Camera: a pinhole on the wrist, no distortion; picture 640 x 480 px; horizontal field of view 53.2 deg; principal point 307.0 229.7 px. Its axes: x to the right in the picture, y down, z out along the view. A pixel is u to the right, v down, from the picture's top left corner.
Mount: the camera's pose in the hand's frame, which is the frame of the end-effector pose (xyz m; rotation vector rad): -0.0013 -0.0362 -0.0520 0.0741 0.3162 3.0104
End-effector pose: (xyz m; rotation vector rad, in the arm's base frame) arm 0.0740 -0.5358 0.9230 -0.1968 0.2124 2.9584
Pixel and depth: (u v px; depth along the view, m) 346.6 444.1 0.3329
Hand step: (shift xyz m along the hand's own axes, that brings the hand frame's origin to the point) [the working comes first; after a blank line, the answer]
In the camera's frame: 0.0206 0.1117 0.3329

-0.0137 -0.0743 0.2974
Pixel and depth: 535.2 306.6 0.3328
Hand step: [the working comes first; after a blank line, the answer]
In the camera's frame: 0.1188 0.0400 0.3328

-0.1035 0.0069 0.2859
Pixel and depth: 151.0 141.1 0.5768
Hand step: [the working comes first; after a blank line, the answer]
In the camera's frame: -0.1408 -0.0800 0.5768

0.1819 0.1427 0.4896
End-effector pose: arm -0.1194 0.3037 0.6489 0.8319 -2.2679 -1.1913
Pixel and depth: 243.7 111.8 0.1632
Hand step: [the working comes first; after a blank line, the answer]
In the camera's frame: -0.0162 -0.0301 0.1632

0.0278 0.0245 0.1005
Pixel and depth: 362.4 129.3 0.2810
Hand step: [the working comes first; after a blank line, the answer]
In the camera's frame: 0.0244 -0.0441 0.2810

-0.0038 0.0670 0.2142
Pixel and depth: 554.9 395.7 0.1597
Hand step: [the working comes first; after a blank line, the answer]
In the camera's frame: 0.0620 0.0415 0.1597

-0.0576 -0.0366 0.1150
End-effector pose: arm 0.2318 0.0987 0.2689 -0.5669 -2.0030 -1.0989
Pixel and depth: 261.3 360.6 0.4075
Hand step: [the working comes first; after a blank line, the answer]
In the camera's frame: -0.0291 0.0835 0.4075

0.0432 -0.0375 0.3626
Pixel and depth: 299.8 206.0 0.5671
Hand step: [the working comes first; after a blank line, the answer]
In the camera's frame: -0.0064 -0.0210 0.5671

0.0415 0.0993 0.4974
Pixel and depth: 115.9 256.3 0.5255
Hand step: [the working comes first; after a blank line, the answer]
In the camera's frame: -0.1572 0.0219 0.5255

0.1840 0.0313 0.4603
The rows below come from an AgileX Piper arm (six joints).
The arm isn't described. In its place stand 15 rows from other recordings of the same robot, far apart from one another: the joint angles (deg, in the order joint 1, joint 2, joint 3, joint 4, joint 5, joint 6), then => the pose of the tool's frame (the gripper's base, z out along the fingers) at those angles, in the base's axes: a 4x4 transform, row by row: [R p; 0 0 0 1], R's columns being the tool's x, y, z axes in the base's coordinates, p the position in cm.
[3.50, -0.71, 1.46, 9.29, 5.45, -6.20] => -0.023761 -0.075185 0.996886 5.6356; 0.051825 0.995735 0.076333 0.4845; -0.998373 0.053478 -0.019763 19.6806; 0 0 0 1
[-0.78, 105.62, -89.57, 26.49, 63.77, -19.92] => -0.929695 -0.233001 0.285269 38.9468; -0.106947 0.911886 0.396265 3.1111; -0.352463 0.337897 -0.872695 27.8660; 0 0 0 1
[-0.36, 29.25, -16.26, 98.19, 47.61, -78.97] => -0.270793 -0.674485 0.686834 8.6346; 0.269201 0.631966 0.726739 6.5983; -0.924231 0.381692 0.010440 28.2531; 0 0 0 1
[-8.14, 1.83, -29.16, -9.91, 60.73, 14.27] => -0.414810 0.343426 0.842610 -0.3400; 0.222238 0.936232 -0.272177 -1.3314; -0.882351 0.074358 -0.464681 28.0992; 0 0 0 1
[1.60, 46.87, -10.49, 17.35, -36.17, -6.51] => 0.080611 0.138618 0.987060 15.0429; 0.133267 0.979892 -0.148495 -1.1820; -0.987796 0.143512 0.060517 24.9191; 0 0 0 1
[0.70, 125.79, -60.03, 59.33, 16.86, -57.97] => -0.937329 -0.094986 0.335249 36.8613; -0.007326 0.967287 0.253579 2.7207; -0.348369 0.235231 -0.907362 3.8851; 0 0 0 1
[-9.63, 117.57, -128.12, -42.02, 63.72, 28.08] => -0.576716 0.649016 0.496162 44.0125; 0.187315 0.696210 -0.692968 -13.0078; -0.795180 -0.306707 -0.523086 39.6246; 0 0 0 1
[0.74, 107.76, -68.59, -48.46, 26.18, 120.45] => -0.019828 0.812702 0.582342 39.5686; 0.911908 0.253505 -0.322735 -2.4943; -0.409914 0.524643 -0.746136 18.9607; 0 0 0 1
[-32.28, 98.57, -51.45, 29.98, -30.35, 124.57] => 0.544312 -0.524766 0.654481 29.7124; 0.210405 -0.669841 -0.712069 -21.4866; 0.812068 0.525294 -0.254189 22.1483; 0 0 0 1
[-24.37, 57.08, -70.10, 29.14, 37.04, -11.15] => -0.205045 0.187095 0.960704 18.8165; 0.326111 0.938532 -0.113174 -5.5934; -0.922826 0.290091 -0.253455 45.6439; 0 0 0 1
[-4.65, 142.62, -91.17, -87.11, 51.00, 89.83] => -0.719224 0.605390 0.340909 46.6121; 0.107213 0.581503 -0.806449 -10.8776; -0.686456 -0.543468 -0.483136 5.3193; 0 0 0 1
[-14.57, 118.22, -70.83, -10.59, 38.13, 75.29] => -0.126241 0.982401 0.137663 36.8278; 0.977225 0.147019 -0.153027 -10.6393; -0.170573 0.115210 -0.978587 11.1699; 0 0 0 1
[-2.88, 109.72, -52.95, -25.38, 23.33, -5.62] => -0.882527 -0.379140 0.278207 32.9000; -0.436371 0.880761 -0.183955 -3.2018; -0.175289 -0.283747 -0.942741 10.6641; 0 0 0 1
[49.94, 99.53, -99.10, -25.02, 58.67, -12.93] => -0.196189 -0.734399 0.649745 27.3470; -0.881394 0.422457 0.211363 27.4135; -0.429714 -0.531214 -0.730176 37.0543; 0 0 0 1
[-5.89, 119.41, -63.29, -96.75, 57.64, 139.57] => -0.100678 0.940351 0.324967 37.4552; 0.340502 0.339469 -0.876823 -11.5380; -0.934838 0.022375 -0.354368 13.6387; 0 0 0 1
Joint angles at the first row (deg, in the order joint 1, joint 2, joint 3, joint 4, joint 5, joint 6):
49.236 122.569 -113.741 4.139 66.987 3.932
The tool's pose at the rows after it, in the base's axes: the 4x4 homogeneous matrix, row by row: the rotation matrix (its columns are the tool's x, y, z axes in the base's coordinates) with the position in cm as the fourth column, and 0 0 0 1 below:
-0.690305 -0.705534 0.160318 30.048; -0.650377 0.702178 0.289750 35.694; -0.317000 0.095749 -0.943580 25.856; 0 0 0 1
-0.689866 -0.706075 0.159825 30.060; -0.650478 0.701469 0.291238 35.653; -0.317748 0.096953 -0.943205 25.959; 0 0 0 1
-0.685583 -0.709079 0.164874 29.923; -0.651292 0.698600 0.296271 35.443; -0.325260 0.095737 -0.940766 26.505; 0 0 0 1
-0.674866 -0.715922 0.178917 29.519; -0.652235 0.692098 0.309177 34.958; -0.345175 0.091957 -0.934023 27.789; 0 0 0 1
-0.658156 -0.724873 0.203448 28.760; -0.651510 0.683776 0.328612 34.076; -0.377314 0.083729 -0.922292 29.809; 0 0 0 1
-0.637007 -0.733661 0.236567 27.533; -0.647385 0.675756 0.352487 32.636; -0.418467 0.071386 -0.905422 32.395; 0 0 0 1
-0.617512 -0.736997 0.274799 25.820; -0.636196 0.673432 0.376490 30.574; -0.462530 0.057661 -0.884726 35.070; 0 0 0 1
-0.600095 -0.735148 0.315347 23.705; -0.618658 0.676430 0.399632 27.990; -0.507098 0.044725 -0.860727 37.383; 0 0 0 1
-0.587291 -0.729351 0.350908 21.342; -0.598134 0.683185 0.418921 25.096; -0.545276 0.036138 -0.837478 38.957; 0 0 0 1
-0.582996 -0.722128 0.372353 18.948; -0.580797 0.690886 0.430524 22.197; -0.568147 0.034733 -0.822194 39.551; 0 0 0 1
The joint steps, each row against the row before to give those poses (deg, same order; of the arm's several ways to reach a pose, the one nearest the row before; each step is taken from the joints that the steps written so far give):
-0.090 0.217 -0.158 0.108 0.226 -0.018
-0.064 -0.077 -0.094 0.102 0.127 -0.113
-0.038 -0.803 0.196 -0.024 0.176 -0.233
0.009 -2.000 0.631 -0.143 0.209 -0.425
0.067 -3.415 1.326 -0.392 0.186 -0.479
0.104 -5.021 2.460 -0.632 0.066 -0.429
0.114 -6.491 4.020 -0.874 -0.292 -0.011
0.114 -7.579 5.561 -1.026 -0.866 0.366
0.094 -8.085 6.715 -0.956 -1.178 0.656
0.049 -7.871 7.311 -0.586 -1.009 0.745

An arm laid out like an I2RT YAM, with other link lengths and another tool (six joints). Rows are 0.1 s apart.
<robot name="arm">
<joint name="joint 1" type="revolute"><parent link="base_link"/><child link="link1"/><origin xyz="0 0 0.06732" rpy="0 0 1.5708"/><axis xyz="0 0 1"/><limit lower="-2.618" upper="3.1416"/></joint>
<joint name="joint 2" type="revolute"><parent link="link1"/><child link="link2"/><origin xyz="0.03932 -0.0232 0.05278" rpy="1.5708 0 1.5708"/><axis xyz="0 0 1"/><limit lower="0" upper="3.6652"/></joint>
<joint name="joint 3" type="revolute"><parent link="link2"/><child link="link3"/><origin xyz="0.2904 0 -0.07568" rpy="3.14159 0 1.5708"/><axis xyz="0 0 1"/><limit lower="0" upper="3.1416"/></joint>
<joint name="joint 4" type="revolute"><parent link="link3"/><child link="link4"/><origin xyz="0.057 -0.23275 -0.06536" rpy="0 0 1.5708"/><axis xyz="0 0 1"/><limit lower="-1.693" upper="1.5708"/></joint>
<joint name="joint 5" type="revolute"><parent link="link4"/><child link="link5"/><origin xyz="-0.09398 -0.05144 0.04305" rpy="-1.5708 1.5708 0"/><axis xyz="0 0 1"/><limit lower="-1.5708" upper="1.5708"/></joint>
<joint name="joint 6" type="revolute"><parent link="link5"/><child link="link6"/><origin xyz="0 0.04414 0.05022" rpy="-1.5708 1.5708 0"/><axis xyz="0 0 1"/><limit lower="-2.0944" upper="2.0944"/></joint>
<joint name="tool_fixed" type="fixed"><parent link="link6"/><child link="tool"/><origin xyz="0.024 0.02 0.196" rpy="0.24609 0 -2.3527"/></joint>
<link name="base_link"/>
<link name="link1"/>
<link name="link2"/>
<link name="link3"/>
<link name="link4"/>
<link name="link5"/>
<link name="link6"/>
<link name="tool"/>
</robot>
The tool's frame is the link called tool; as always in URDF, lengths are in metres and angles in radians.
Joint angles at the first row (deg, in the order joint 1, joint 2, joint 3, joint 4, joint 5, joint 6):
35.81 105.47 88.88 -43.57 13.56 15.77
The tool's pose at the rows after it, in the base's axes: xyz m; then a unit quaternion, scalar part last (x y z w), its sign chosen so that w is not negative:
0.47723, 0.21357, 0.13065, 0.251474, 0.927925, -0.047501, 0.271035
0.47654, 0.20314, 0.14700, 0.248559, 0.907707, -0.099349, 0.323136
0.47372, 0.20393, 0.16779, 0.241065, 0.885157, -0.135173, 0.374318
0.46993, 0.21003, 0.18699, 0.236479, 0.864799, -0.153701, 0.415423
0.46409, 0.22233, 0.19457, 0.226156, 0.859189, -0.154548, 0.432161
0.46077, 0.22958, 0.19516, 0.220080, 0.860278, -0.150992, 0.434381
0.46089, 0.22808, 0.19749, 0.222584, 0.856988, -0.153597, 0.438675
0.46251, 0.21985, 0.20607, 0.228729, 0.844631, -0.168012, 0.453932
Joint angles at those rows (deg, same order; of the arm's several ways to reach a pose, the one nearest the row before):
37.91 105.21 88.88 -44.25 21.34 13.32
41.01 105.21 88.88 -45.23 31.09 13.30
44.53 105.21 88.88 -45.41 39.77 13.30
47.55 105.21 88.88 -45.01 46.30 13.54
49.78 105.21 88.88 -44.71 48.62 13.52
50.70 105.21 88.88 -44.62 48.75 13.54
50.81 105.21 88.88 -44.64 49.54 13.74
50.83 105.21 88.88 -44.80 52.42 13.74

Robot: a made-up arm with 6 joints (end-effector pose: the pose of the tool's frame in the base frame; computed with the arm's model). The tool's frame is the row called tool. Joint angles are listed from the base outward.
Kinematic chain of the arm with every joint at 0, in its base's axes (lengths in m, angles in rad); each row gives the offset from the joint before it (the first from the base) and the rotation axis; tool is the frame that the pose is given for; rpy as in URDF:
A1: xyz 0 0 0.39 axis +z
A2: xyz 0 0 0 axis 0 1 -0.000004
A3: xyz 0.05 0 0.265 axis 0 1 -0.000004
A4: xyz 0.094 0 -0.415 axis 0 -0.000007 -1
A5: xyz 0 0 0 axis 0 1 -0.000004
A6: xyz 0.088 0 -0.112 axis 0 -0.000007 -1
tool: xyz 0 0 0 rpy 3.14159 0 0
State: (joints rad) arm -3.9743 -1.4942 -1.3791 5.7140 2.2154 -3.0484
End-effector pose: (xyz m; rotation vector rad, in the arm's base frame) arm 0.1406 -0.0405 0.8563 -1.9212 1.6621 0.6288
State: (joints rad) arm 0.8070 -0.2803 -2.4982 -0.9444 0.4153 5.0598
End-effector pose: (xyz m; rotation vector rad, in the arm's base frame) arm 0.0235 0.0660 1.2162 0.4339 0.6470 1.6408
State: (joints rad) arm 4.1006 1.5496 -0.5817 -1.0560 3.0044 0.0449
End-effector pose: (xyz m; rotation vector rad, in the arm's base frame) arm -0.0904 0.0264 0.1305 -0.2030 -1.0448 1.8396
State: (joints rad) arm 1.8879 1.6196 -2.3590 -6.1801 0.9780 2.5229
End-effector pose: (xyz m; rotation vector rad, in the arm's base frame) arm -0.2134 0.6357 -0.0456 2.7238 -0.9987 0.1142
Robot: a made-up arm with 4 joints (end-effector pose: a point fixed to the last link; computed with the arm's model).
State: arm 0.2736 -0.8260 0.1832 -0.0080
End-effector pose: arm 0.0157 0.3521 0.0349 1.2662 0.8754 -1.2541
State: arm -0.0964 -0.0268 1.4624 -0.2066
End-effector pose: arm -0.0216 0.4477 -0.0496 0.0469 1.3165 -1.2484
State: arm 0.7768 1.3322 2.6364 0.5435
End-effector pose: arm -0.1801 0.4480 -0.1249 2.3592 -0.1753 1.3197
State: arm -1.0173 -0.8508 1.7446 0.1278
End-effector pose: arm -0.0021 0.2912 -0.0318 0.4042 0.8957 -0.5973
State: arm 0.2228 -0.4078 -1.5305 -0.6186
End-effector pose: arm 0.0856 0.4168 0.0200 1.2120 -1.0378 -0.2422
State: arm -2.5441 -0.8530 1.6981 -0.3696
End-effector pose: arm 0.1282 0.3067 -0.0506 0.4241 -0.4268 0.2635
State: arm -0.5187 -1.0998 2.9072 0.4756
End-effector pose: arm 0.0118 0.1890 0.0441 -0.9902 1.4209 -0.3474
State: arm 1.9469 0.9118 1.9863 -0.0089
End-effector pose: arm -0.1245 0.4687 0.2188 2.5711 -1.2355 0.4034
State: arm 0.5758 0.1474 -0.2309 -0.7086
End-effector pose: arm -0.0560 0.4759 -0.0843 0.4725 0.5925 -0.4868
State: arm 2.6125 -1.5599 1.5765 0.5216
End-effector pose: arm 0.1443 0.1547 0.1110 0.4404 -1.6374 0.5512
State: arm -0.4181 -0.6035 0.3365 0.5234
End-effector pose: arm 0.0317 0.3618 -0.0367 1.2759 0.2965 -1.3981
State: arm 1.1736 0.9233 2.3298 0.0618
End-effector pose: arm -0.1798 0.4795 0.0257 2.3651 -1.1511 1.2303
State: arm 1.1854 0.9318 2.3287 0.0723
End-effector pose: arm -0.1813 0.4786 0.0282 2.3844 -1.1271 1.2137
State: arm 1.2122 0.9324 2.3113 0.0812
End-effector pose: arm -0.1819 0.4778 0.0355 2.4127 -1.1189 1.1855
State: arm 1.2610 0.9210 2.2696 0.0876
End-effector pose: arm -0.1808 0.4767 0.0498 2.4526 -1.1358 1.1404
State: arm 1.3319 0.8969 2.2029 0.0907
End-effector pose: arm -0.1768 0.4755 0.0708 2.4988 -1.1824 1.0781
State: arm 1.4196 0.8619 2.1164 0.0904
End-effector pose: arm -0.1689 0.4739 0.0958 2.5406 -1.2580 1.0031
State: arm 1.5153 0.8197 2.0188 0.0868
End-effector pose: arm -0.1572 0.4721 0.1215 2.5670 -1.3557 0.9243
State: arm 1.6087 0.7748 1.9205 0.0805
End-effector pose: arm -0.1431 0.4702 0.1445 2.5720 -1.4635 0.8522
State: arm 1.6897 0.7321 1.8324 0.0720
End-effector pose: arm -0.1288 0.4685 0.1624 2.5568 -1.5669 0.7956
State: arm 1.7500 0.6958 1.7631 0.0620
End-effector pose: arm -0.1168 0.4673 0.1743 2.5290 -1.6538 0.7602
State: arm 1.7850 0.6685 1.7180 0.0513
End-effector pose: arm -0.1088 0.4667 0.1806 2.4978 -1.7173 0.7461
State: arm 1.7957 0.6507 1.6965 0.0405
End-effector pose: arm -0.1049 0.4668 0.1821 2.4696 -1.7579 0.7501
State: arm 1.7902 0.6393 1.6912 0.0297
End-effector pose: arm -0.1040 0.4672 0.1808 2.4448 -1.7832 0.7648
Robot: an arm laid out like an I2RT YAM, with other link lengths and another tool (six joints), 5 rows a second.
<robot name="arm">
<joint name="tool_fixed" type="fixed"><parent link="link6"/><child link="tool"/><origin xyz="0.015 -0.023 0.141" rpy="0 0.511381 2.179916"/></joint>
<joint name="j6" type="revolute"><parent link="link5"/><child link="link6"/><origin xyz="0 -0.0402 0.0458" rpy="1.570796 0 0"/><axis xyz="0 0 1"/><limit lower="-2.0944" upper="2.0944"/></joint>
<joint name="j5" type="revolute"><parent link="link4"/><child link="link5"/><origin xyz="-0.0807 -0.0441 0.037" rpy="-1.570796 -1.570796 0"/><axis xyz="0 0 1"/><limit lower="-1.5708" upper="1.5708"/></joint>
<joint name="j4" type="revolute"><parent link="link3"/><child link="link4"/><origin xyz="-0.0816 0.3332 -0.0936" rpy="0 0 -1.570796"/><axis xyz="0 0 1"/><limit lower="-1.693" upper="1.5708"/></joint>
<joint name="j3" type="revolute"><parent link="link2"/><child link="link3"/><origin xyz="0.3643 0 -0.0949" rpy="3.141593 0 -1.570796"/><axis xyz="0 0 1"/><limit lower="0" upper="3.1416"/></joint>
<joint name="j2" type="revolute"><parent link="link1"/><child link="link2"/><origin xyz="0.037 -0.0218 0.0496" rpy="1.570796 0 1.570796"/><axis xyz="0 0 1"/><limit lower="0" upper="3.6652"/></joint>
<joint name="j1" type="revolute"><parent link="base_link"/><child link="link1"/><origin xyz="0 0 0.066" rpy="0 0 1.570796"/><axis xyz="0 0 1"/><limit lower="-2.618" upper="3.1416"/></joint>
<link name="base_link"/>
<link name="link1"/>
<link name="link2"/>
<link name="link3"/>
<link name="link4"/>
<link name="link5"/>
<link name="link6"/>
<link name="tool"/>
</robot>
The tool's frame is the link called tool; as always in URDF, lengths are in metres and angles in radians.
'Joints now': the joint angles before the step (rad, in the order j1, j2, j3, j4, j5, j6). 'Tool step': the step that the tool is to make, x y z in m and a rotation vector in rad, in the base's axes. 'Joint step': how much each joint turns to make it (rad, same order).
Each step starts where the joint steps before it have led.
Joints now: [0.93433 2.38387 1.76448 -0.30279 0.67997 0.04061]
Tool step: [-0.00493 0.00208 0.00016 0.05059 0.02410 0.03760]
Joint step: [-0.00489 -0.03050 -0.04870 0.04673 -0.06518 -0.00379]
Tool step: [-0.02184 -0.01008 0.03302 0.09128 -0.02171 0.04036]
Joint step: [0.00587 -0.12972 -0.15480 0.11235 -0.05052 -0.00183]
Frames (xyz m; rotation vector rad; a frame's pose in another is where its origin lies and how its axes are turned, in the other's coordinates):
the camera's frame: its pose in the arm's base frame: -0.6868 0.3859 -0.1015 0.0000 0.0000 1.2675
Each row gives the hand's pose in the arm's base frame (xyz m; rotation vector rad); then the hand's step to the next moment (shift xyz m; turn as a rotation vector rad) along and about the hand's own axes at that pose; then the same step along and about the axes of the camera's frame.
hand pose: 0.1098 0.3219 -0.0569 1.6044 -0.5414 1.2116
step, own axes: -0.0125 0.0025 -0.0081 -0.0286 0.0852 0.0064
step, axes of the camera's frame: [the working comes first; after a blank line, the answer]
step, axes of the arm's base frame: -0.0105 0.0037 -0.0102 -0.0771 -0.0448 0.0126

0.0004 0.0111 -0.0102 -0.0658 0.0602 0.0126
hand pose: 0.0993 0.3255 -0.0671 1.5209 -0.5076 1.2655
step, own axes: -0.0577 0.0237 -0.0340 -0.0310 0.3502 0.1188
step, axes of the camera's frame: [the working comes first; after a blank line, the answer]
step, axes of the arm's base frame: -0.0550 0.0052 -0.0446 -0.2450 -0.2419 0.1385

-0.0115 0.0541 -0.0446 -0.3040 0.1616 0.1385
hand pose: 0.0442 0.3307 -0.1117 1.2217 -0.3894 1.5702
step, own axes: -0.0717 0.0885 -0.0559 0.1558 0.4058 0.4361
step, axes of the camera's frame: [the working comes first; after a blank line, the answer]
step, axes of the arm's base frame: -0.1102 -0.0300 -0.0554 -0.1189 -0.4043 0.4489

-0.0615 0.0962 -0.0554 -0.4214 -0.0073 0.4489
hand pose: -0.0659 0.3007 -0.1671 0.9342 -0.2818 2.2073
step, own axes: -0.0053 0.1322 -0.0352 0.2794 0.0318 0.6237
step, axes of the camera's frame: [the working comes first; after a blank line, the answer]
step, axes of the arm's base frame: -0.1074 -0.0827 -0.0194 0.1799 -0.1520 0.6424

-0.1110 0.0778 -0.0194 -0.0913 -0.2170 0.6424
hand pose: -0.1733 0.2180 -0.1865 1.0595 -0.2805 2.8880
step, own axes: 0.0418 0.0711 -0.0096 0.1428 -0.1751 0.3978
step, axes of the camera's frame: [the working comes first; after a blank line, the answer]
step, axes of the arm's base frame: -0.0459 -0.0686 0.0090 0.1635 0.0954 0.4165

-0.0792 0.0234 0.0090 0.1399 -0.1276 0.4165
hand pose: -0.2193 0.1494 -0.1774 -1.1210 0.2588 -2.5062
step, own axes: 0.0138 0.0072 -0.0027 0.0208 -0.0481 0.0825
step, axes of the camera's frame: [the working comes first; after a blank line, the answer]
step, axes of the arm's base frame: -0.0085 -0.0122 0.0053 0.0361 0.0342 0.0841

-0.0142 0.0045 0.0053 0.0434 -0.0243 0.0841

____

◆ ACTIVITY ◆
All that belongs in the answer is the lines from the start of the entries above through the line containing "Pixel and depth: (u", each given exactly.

◆ ANSWER TO THE EXERCISE ◆
Camera: a pinhole on the wrist, no distortion; picture 640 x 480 px; horizontal field of view 53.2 deg; principal point 307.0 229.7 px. Its axes: x to the right in the picture, y down, z out along the view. A pixel is u to the right, v down, from the picture's top left corner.
Mount: the camera's pose in the hand's frame, which is the frame of the end-effector pose (xyz m; rotation vector rad): -0.0013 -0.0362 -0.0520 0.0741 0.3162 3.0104
End-effector pose: (xyz m; rotation vector rad, in the arm's base frame) arm 0.0740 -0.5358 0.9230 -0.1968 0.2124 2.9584
Pixel and depth: (u v px; depth along the view, m) 346.6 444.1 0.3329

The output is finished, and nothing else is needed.